Hammond, Mason 1903-2002
HAMMOND, Mason 1903-2002
OBITUARY NOTICE—See index for CA sketch: Born February 14, 1903, in Boston, MA; died October 13, 2002, in Cambridge, MA. Historian, educator, and author. Hammond was a scholar of Latin and of Roman history who for many decades was a fixture at Harvard University. He was a graduate of Harvard in 1925 and earned his B.Litt. from Balliol College, Oxford in 1930. Although he had teaching stints at Radcliffe College and the American Academy in Rome during the 1930s, 1940s, and 1950s, Hammond spent most of his academic life at Harvard, where he began as an instructor in 1928, moving up to Pope Professor of Latin Language and Literature from 1950 to 1973. His only major interruption to his service to Harvard occurred during World War II, when he was an army intelligence officer assigned to locate art treasures stolen by the Nazis. For this service he achieved the rank of lieutenant colonel and was awarded the Bronze Star and Legion of Honor.
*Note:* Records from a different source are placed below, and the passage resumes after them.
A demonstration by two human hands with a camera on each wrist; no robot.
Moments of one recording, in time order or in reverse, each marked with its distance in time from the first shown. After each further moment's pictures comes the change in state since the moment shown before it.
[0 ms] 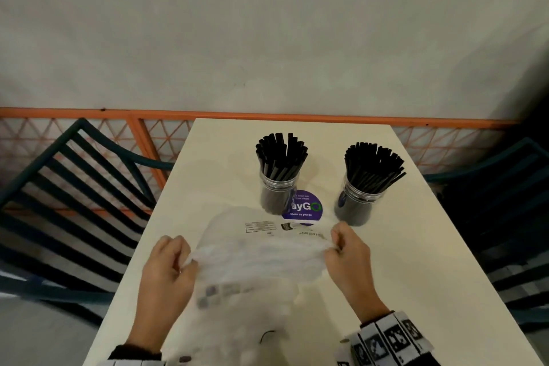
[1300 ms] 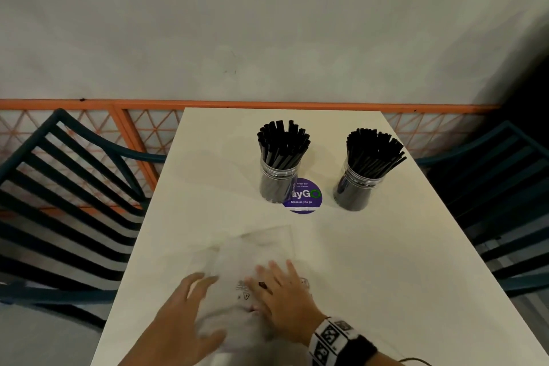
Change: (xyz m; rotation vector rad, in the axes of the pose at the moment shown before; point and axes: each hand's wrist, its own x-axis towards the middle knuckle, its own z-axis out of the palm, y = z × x) left_hand -0.031 -0.069 -0.017 0.313 -0.718 0.094; right_hand -0.058 0.061 0.109 -1.002 -0.827 -0.251
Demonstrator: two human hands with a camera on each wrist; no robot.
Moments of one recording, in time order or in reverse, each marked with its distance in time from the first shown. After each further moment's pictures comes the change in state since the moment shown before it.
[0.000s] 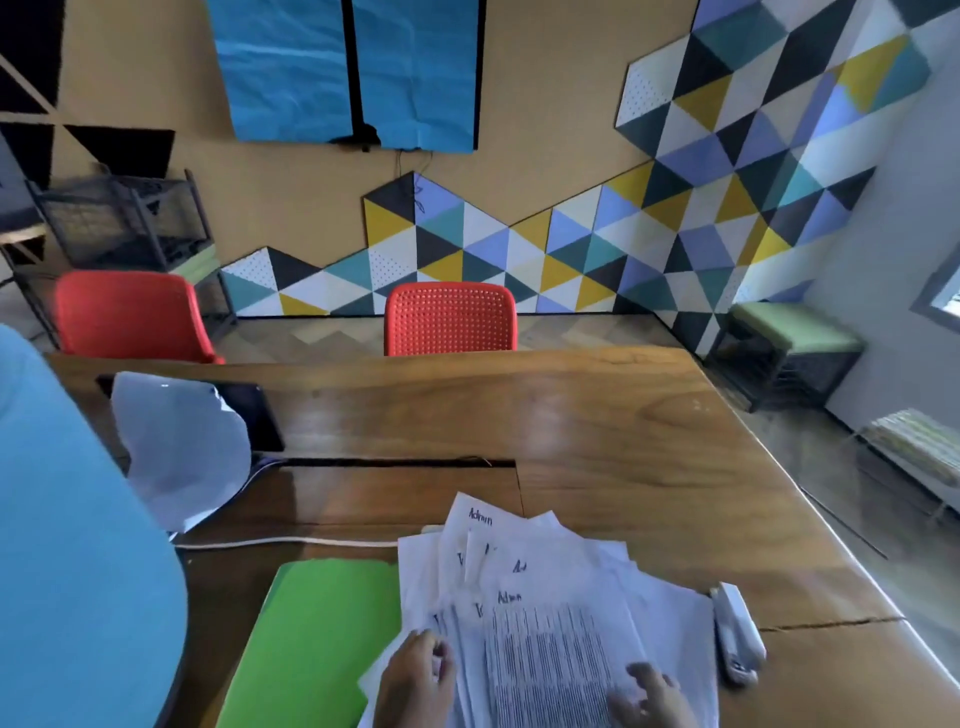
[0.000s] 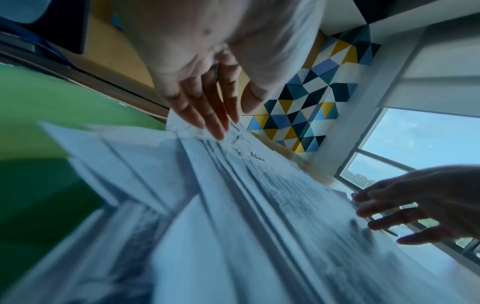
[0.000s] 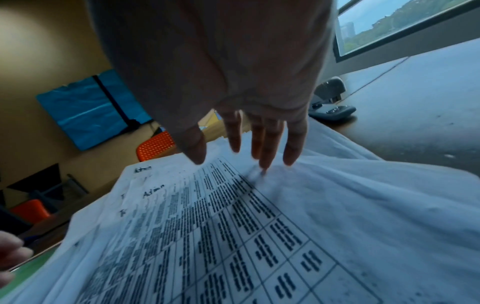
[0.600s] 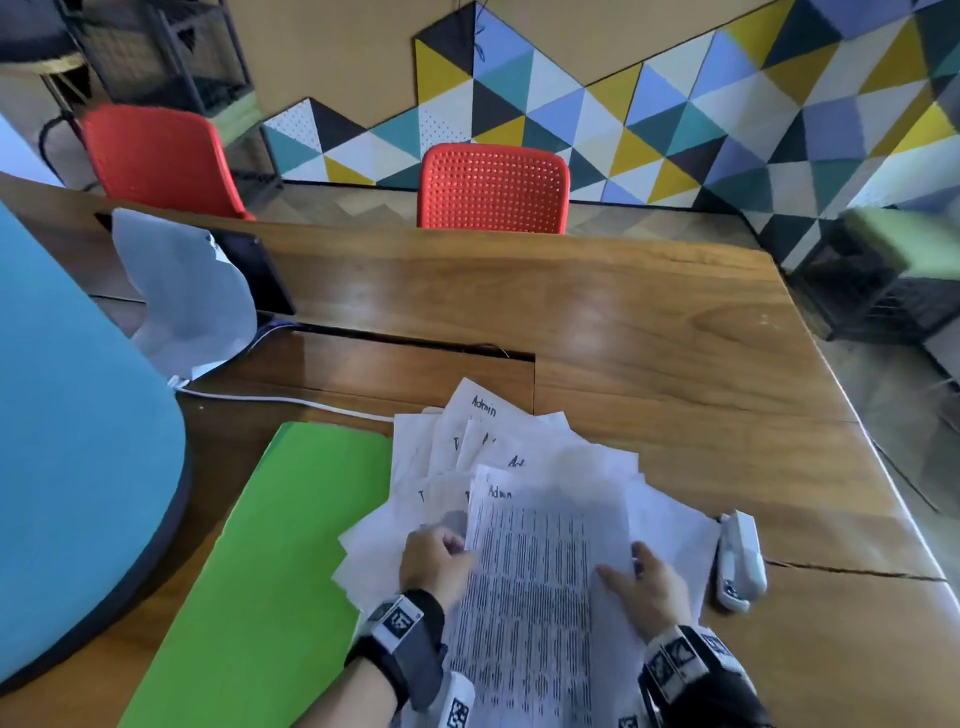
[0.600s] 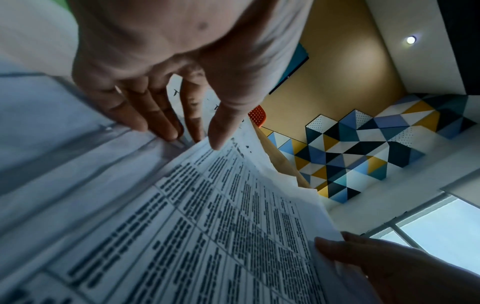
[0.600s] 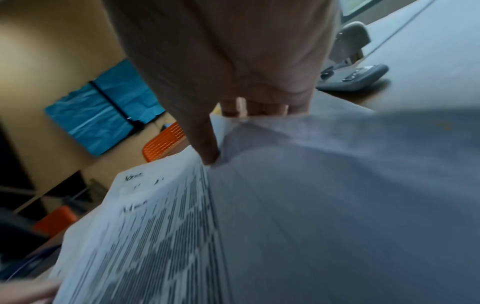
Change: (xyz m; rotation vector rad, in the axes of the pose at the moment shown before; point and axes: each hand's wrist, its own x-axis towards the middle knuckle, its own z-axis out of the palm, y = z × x) left_hand -0.007 0.052 0.047 -0.012 -0.111 -0.565; right_hand 0.011 -0.036 -0.018 -0.046 -0.170 -0.053
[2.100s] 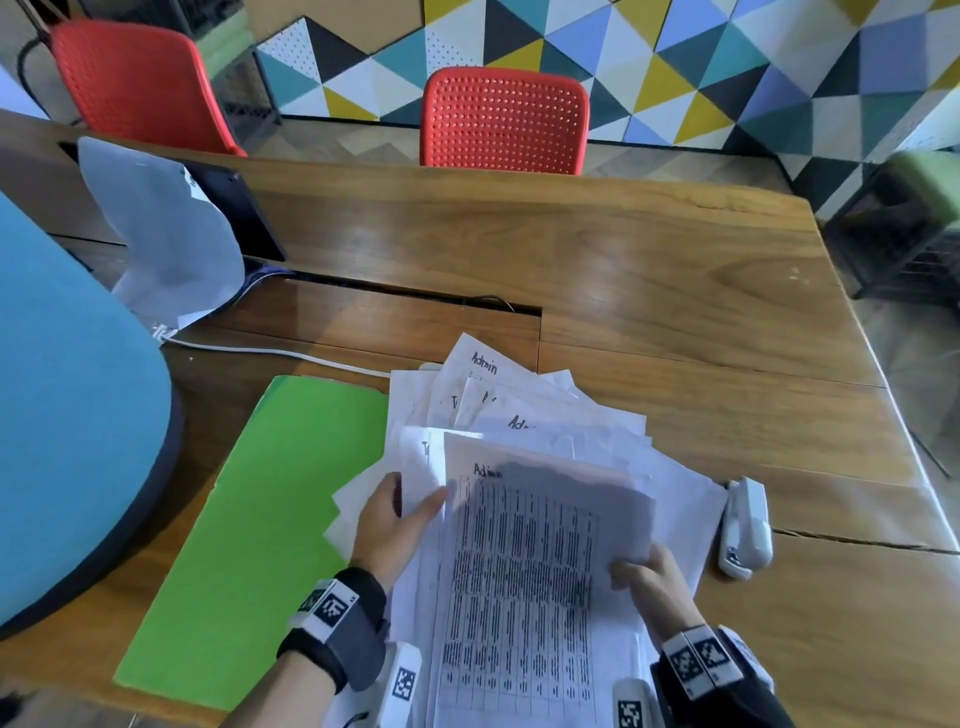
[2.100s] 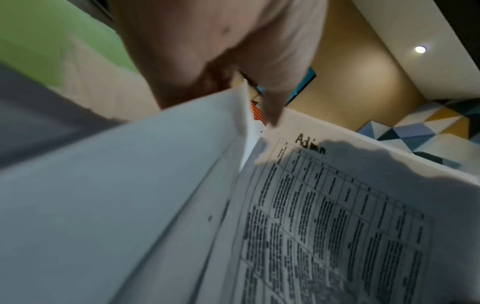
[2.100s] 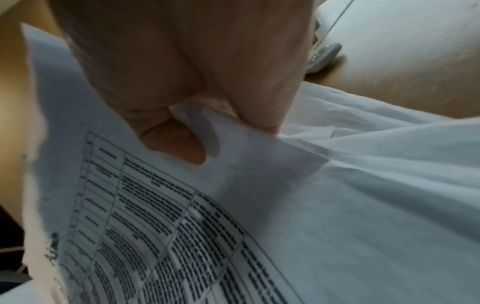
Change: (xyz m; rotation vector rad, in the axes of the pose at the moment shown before) left_hand -0.025 -0.002 -0.043 -0.403 -0.011 0.012; right_hand -0.017 0.006 -0.001 0.554 -0.205 -0.028
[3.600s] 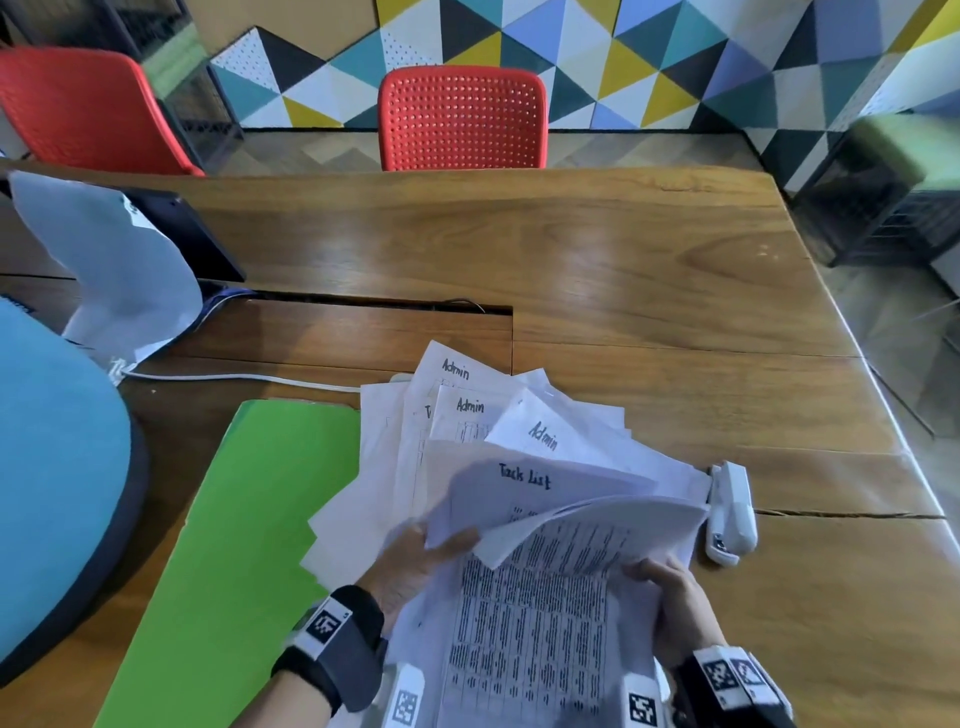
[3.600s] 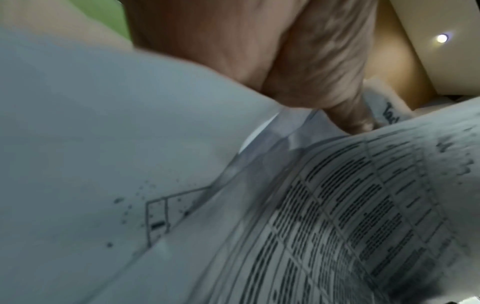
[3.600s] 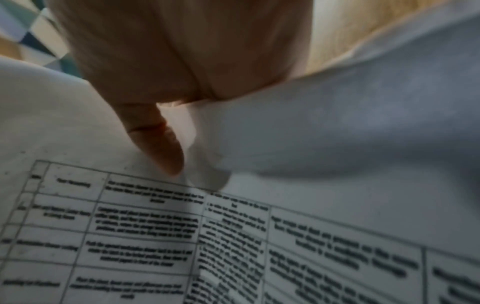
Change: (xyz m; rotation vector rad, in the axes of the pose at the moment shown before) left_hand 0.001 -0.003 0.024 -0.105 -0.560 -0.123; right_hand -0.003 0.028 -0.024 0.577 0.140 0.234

A highly regarded expert on Roman history, Hammond was the author of several enduring works on the subject, including The Augustan Principate (1933; enlarged edition, 1968) and City State and World State in Greek and Roman Political Theory to Augustus (1951). Interested in the history of Harvard University, he was also the author of Revolutionary Harvard Today: A Walking Tour with Mason Hammond, 1775-1776, 1975-1976 (1976). A former Rhodes scholar, Hammond could also count among his many academic honors the 1987 Harvard Medal of the Harvard Alumni Association and an honorary D.H.L. from the university, the last which he received in 1994.
OBITUARIES AND OTHER SOURCES:
books
Directory of American Scholars, tenth edition, Gale (Detroit, MI), 2002.
periodicals
New York Times, October 21, 2002, p. A21.